▶ **Work item**
Return, from the listing below, every line that includes "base".

▶ **Records for this exercise**
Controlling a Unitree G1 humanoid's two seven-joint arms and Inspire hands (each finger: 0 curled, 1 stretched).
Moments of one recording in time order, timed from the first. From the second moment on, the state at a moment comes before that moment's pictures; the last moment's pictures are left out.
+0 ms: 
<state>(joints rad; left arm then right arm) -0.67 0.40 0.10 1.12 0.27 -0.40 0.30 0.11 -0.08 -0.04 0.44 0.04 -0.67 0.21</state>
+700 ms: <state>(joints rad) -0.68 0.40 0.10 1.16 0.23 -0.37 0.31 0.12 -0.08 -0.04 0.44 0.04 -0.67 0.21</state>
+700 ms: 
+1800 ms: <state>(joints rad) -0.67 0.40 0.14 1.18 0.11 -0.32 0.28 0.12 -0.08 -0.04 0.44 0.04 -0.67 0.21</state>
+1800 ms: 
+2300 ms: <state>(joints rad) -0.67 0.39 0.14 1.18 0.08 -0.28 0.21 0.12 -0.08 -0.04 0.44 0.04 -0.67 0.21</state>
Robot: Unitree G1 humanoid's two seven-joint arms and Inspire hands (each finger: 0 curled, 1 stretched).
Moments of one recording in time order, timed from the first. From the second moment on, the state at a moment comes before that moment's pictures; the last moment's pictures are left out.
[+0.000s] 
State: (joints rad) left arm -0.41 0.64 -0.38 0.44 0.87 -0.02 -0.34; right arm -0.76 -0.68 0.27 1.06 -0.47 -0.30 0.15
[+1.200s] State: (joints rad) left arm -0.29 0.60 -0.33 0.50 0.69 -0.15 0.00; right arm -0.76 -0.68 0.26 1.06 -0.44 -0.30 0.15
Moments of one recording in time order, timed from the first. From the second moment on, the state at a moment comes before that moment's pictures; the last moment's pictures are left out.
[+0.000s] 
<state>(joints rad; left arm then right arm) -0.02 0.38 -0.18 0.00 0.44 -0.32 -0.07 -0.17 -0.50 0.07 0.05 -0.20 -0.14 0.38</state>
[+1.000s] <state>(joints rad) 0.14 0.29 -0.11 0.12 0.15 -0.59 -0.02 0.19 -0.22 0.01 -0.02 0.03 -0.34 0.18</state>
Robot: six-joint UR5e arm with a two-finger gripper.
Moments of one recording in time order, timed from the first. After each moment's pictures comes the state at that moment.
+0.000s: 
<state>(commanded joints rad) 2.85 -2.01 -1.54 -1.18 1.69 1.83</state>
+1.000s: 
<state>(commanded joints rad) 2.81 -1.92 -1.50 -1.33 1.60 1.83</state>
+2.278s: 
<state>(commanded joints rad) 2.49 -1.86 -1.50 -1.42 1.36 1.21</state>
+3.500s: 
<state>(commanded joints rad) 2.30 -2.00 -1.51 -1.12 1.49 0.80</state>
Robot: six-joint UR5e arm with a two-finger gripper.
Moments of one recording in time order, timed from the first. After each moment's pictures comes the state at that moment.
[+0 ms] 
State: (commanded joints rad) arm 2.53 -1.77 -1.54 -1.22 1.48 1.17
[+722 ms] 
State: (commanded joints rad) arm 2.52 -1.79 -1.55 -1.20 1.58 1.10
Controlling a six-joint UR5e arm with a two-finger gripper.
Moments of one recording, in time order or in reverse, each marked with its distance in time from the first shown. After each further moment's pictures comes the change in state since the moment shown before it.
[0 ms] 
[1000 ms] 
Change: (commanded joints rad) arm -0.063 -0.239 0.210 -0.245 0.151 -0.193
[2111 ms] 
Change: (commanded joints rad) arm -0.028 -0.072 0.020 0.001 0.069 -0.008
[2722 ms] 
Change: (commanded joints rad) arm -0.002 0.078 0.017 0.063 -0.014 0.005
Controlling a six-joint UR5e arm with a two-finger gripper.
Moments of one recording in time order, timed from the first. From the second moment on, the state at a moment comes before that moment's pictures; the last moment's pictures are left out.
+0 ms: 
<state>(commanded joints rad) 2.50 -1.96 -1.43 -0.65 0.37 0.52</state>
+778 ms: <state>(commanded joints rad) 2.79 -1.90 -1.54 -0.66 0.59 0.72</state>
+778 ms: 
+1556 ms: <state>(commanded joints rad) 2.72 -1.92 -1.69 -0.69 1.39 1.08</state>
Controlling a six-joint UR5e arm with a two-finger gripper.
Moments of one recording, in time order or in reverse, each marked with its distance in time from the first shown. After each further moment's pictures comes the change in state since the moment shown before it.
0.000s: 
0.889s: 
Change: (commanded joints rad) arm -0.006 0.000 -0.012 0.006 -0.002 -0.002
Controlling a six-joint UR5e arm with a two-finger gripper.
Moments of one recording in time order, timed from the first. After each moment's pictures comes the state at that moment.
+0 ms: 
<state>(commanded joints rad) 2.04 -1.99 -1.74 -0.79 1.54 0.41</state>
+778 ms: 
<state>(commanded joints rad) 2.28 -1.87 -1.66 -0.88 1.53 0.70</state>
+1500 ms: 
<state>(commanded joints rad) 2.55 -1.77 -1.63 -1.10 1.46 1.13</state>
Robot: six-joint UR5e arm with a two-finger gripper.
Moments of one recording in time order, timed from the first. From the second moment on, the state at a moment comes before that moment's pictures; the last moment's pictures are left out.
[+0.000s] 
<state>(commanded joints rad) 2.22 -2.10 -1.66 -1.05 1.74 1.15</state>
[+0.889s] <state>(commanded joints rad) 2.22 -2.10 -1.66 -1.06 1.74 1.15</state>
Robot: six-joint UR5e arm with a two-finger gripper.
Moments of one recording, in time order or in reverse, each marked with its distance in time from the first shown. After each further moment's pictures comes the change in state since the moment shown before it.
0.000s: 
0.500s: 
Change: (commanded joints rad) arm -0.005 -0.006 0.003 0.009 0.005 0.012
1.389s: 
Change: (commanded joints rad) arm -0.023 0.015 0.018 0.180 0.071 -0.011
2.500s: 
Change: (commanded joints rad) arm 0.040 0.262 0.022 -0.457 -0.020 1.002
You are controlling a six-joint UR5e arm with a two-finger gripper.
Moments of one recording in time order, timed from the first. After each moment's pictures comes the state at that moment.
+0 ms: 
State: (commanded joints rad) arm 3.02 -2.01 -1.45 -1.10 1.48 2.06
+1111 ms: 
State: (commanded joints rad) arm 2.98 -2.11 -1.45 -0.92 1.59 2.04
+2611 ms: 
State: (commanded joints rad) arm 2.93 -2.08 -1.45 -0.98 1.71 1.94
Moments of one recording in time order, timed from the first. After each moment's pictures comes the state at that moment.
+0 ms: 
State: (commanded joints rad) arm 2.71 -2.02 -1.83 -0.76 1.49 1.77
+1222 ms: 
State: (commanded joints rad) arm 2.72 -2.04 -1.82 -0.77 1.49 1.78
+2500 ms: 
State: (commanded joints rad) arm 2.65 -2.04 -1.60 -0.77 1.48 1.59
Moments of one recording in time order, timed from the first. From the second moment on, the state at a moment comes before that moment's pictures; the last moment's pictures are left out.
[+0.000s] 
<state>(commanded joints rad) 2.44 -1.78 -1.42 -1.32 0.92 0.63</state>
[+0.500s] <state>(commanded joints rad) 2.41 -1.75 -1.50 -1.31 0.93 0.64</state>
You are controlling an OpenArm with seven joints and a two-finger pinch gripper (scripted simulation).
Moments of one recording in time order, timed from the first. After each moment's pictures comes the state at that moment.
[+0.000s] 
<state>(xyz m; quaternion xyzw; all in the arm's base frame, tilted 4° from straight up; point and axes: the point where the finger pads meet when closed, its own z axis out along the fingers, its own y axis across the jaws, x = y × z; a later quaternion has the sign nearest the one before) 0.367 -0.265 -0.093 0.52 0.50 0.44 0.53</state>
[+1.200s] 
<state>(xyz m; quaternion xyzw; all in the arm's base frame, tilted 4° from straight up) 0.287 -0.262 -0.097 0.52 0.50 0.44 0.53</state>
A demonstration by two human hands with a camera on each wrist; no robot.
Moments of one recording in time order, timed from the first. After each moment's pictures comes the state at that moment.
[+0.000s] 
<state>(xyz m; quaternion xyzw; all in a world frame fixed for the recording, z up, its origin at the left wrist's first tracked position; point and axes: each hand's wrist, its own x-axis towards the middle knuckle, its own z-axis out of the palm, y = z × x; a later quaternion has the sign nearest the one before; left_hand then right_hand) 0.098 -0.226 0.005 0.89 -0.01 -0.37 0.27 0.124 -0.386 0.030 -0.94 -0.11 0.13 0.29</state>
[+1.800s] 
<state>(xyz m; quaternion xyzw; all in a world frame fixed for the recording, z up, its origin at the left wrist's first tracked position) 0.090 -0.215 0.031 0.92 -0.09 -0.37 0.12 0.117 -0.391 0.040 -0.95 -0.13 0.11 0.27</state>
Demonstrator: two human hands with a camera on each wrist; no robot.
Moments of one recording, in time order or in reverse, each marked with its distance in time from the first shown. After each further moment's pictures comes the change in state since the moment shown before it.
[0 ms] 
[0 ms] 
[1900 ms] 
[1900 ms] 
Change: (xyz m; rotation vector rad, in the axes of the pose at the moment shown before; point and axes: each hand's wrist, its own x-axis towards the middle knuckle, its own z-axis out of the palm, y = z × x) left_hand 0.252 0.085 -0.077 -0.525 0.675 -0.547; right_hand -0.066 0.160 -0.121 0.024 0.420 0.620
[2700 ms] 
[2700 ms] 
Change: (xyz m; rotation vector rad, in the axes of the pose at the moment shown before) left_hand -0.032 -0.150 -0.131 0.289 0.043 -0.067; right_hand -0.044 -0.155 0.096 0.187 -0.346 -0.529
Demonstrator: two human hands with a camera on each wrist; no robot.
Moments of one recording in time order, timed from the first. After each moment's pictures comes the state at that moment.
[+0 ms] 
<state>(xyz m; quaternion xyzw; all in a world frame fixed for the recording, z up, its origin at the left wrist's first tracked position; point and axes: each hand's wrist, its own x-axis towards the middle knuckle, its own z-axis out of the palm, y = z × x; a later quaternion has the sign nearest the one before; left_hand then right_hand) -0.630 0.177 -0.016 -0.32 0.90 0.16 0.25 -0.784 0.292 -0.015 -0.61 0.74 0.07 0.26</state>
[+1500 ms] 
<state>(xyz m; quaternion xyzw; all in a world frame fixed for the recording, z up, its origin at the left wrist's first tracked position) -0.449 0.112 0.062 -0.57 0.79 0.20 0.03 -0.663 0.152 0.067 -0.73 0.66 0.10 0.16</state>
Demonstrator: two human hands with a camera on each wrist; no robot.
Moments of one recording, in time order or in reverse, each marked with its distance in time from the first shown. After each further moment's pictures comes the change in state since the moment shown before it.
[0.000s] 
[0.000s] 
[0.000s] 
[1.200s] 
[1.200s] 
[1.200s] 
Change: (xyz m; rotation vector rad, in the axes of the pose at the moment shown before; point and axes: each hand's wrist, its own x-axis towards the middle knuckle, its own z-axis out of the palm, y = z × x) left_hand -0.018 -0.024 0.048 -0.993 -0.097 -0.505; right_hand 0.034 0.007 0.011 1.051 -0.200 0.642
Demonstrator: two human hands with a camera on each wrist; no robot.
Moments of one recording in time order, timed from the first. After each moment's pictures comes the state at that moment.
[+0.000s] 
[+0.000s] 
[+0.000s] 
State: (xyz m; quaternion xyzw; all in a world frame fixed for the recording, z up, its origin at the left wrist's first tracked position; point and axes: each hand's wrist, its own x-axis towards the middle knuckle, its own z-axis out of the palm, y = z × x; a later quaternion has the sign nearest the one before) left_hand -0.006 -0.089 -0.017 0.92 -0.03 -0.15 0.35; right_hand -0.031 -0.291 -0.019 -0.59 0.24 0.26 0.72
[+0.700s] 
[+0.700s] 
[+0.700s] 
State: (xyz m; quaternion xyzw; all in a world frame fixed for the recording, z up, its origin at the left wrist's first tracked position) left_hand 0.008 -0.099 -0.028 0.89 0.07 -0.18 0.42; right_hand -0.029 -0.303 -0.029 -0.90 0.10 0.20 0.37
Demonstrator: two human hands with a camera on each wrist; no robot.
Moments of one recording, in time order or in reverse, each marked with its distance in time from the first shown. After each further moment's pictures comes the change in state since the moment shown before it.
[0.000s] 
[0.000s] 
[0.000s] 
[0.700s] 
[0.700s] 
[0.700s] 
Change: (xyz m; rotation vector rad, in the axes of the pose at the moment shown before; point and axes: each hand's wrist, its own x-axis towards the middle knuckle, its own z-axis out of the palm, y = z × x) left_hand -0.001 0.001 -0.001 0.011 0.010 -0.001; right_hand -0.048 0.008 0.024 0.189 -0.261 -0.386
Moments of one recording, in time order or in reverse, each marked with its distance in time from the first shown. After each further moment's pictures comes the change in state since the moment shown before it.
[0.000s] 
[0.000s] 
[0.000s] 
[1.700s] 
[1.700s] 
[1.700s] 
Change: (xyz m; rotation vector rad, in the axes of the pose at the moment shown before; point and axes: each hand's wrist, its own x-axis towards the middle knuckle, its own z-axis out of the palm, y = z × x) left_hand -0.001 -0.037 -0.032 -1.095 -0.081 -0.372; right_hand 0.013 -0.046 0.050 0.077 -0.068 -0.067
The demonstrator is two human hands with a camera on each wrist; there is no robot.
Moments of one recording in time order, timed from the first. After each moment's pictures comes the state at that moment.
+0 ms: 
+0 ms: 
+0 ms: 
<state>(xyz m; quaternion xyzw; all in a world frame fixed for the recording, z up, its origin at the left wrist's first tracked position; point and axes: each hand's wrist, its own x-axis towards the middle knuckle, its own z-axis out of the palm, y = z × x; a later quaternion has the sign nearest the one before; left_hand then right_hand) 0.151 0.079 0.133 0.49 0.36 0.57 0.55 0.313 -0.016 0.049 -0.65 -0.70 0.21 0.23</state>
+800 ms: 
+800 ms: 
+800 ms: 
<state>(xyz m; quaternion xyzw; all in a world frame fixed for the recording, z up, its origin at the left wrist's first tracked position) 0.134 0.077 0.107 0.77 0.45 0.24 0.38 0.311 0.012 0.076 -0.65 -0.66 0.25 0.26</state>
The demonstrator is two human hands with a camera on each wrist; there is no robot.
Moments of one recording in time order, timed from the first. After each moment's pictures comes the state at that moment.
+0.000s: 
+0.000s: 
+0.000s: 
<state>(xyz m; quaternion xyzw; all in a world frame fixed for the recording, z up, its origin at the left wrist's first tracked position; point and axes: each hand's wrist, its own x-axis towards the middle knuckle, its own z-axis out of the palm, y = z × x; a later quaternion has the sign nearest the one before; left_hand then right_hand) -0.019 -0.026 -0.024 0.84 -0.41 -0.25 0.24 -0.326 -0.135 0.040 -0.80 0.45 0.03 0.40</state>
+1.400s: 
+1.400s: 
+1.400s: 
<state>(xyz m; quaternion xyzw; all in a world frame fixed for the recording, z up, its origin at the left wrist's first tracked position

▶ **Reply**
<state>(xyz m; quaternion xyzw; all in the arm's base frame, tilted 4° from straight up; point and axes: the point where the finger pads meet when closed, its own z axis out along the fingers, its own y axis across the jaws, x = y × z; a later quaternion has the sign nearest the one before) 0.367 -0.265 -0.093 0.52 0.50 0.44 0.53</state>
<state>(xyz m; quaternion xyzw; all in the arm's base frame, tilted 4° from straight up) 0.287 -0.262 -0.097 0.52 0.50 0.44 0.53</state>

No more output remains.